Das schien es zumindest im ersten Lockdown auch noch – für zahlreiche Länder (u.a. Afghanistan) wurden die Abschiebungen ab Ende März ausgesetzt, um sie jetzt, inmitten des Moments, in dem die Pandemie überall neue Höhen erreicht, wieder zu beginnen. Warum? Muss Seehofer noch auf seine Statistiken kommen oder hatte sein Team noch kein Weihnachtsgeschenk für ihn? (Man erinnert sich mit Übelkeit an den „lustigen Zufall“ der 69 abgeschobenen Geflüchteten just an seinem 69. Geburtstag)
Es wäre eine Freude, wäre die Antwort nicht so leicht und primitiv. Man lässt sich den Spaß nämlich richtig was kosten, zwar nicht erst seit diesem Monat, denn die Abkommen der EU und auch der deutschen Regierung waren immer an Entwicklungshilfen gekoppelt, die natürlich aber auch wiederum die Infrastruktur für erfolgreiche und reibungslosere Abschiebungen ermöglichen sollten. Im Oktober noch verweigerte Afghanistan die Wiederaufnahme der Abschiebungen, im November dann wurden auf der internationalen Geberkonferenz 10,1 Milliarden Euro für den Wiederaufbau des Landes bewilligt, anscheinend aber auch daran gekoppelt, dass zwei Wochen später die Flieger nach Kabul wieder starten durften.
Es sollte klar sein, dass es nicht darum geht, Anschläge zu relativieren, doch bekämpfen die Abschiebungen offensichtlich weder die Ursache noch verhindern sie diese.
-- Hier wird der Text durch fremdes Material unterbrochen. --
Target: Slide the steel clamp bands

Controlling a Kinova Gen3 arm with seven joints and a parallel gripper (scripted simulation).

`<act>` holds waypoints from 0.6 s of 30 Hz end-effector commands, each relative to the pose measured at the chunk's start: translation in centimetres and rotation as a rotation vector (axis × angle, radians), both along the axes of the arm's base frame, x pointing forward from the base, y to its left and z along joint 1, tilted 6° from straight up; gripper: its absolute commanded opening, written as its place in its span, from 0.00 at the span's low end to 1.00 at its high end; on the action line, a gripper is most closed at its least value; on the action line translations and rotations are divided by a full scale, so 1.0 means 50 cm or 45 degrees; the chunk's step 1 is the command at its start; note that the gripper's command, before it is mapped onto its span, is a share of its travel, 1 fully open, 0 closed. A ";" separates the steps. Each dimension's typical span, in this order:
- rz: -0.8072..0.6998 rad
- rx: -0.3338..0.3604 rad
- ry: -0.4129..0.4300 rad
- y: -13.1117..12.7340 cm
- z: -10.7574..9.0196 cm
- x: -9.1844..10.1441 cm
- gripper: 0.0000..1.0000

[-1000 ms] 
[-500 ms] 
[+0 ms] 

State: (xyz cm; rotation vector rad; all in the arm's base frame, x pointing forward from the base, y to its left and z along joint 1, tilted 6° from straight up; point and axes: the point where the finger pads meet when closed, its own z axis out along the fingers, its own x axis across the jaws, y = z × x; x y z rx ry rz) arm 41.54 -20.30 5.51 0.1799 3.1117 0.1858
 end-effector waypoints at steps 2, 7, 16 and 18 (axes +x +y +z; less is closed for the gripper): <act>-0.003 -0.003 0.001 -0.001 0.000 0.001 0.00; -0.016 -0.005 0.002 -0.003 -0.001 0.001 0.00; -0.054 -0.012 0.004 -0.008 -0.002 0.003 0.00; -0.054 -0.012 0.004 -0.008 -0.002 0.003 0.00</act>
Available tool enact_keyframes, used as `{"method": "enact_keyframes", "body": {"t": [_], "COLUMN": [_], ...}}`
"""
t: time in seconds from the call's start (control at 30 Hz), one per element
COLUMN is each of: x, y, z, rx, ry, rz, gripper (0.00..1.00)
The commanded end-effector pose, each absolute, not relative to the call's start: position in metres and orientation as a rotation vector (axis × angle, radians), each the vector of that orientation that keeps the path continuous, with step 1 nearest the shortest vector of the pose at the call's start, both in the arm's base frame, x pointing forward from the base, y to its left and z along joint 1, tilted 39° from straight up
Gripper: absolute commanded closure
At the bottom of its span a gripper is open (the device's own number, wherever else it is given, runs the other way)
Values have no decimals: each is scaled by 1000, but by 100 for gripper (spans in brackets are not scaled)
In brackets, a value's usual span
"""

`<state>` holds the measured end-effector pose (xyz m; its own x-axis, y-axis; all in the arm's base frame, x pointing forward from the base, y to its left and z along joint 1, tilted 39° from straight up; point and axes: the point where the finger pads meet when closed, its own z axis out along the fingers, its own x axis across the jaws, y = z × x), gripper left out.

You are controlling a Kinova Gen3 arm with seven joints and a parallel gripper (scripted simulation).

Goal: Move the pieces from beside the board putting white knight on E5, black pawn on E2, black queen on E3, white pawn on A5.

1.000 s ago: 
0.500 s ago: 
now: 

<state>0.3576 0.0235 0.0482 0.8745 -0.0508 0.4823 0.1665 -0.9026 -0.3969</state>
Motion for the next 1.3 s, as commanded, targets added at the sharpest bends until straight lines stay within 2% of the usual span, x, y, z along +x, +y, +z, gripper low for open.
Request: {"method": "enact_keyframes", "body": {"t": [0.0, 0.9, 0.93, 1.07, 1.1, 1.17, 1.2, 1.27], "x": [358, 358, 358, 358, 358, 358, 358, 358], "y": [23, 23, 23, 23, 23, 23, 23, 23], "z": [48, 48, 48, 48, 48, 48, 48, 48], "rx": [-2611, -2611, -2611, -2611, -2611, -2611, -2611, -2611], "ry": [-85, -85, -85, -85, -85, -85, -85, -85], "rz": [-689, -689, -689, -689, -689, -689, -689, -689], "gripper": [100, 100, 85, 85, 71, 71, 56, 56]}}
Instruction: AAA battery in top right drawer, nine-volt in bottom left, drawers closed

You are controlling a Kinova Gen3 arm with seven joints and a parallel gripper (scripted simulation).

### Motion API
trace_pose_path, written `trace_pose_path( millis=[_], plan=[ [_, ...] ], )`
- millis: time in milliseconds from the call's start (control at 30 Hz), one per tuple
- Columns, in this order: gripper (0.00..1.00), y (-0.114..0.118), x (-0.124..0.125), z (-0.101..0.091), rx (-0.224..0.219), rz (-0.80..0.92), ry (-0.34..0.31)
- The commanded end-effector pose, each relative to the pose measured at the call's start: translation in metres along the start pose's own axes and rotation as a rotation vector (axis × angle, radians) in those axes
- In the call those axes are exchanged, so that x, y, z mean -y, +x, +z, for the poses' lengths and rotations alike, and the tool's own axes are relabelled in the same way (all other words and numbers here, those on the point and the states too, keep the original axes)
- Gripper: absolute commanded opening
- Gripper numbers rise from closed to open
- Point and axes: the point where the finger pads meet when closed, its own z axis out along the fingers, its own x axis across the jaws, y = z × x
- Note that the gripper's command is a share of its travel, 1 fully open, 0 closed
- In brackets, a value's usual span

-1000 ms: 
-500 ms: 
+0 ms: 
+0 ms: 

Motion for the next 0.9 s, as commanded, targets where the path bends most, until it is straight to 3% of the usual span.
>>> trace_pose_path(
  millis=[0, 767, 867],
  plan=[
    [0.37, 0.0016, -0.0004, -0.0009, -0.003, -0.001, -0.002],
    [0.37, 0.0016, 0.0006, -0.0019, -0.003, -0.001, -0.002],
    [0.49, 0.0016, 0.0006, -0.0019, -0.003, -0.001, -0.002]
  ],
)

Eigentlich eher im Gegenteil, wir können ziemlich sicher sein, dass häufig ein Großteil der Radikalisierung in Deutschland oder Österreich selbst stattfindet, teilweise sogar in den Haftanstalten selbst, wie Anschläge in Wien oder Dresden zeigen. Zudem scheint es eine menschenrechtlich schwierige Argumentation zu sein, dass einem nicht in Deutschland geborenen Menschen quasi die Todesstrafe durch Rückkehr in diese Regionen droht, anstelle der Haftstrafe in Deutschland, so werden die Probleme ziemlich sicher ohne die Aussicht auf Resozialisierungsmöglichkeit nach Afghanistan verschoben, denn ein Anschlag im Ausland ist für einen Innenminister logischerweise gar nicht mehr so schlimm.
So wie die Kategorie „Gefährder“ von den Regierungen verwendet wird und der vermeintlichen Kriminalität, die abgeschobenen Personen oft unterstellt wird, werden rassistische Vorurteile gefestigt und so wird die gesellschaftliche Spaltung vertieft.
Zudem werden Fluchtgründe so für nichtig erklärt und die Auswahl der Abschiebungen nimmt an Willkür zu. Ebenso verschwindet von der Bildfläche, dass gerade auch der europäische Imperialismus die Gründe, die viele Menschen zur Flucht bewegt, selbst hervorgerufen hat – Armut, Hungersnöte und Kriege, deren Ursachen in der Ausbeutung und der Umweltzerstörung durch kapitalistische Großmächte liegen. Hinter den Stellvertreterkriegen, die in der Region wüten, stecken deren handfeste wirtschaftlichen und politische Interessen. Herzlichen Glückwunsch dazu also und frohe christlich-abendländliche Weihnachten, Horst.